Both President Obama and Mitt Romney portray China as a rival flaunting trade deals in order to steal American jobs, but what voters aren’t hearing is that the recent slowdown by the Asian juggernaut may also hurt the U.S. economy.
A new report Thursday by the bank HSBC showed that Chinese manufacturing has declined for the past 11 months as demand in Europe has waned. Many economists doubt that China will return to developing at a steady 10 percent annual clip—and that potentially has negative repercussions for American workers whose livelihoods increasingly depend on that nation’s newfound wealth.
U.S. exports to China have increased by 541 percent over the past decade. More than 800,000 American jobs last year relied on the $103.9 billion in goods and services shipped to China last year, according to government data.
“We simply have to—as a country, America simply has to grow exports by about, I think, 14.5 percent every single year,” U.S. Ambassador to China Gary Locke said in a Washington speech last week. “The thing about China is that there’s a love affair with American goods, products and services.”
With that in mind, here are other ways that Americans have profited from China’s meteoric rise:
- China holds $1.15 trillion of the roughly $16 trillion total in federal debt, enabling deficit-popping tax cuts and government expenditures on social programs and the military.
- Nearly 160,000 Chinese students attended American universities last year, a 398 percent increase over the past 15 years, according to the Institute of International Education.
- Chinese firms invested more than $4.5 billion directly into the United States in each of the previous two years, through either mergers or opening new factories, according to the Rhodium Group.
- More than 1 million Chinese tourists came to the United States last year—each spending an average of about $6,500. The Commerce Department estimates 3.25 million Chinese will visit in 2016.
The surge in trade—among other parts of the Chinese economy— helped fuel the American recovery from the Great Recession. But it’s “unrealistic,” said Kenneth Jarrett, chairman of the American Chamber of Commerce in Shanghai, to expect that pace to continue as Chinese corporate profits decelerate and property values drop 1.19 percent over the past 12 months according to government reports this week.
“They actually want to slow down economic growth because they recognize that they can’t sustain the double-digit growth that they’ve enjoyed for so long without serious consequences,” Jarrett said.
Peter Sykes, head of Dow Chemical’s division in greater China, stressed that no one is talking about “hard landing scenarios,” even if the broader economy has “a little softness ahead.”
Until recently, what unquestionably propelled China was its role as the workshop to the world, its factories cheaply humming out everything from iPods to zippers.
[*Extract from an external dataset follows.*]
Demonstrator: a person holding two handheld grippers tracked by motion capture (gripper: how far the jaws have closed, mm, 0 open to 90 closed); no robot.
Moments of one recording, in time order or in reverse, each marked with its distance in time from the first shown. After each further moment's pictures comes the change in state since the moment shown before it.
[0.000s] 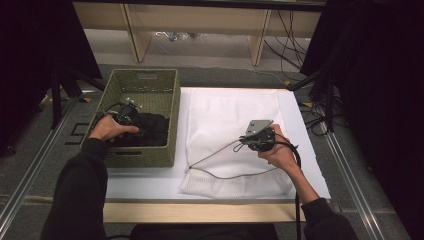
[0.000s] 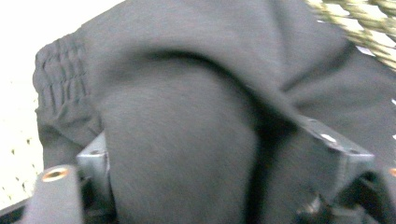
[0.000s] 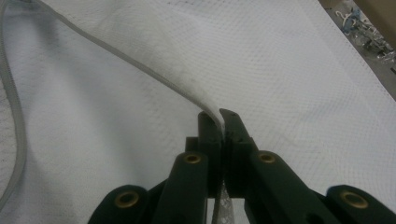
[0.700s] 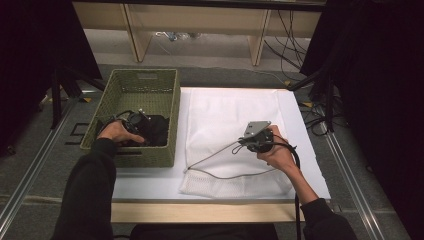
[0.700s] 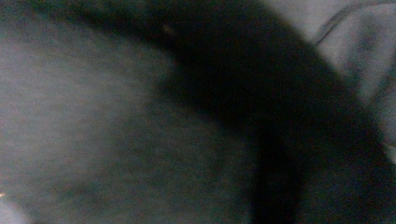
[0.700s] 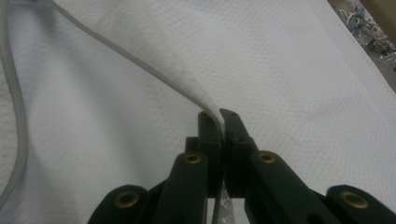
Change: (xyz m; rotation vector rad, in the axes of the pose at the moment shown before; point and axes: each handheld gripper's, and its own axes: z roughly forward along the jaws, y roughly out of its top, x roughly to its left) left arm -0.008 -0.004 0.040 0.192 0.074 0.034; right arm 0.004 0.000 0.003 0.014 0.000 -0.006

That model has taken a bruising with the downturn in Europe and stagnant growth in the United States, creating a vicious cycle in which a Chinese slowdown could further compound the problems in the rest of the world.
“As the big economies in Europe and the U.S. have grown or contracted — grown at a far lesser rate or, in the case of certain European countries, have contracted, that’s reflected in the numbers in China,” FedEx founder and CEO Frederick Smith said on an earnings call this week. “I’ve been somewhat amused watching some of the China observers, I think, completely underestimate the effects of the slower exports on the overall China economy.”
However, China’s industrial might remains a major concern on the campaign trail. The rhetoric from Obama and Romney emphasizes the clear cost of Chinese factories, with one study estimating the U.S. lost 1.9 million manufacturing jobs after China entered the World Trade Organization in 2001.
Romney—whose private equity firm Bain Capital invested in Chinese businesses—tells voters that China only succeeded because it artificially lowered the value of its currency against the dollar. If elected president, the former Massachusetts governor promises to instantly label China a “currency manipulator.”
“It’s time to stand up to the cheaters and make sure we protect jobs for the American people,” Romney declares in a campaign ad released last week.
Obama stopped in Ohio’s three C’s on Monday—Cincinnati, Columbus and Cleveland—to announce a complaint filed with the World Trade Organization against China for “illegal” subsidies of their auto parts industry.
“These are subsidies that directly harm working men and women on the assembly lines in Ohio and Michigan and across the Midwest,” he said in Cincinnati. “We are going to stop it. It’s not right; it’s against the rules; and we will not let it stand.”
But what voters might miss is the paradoxical reason why Obama wants to protect the auto sector from China: If car parts aren’t made in the United States, they can’t be exported to China. The president touts the government’s rescue of General Motors and Chrysler, but to some degree, Chinese consumers also enabled that turnaround.
The Buckeye State exported $2.7 billion to China last year, an 838 percent increase since 2000, according to the U.S.-China Business Council. Mark Doms, chief economist at the Commerce Department, blogged this month that auto exports to China have increased under Obama by 457 percent to $4.55 billion in just four years. Chinese demand kept American car factories open.
“These increased exports,” he wrote, “help boost U.S. jobs, especially in manufacturing, an important industry for the middle class.”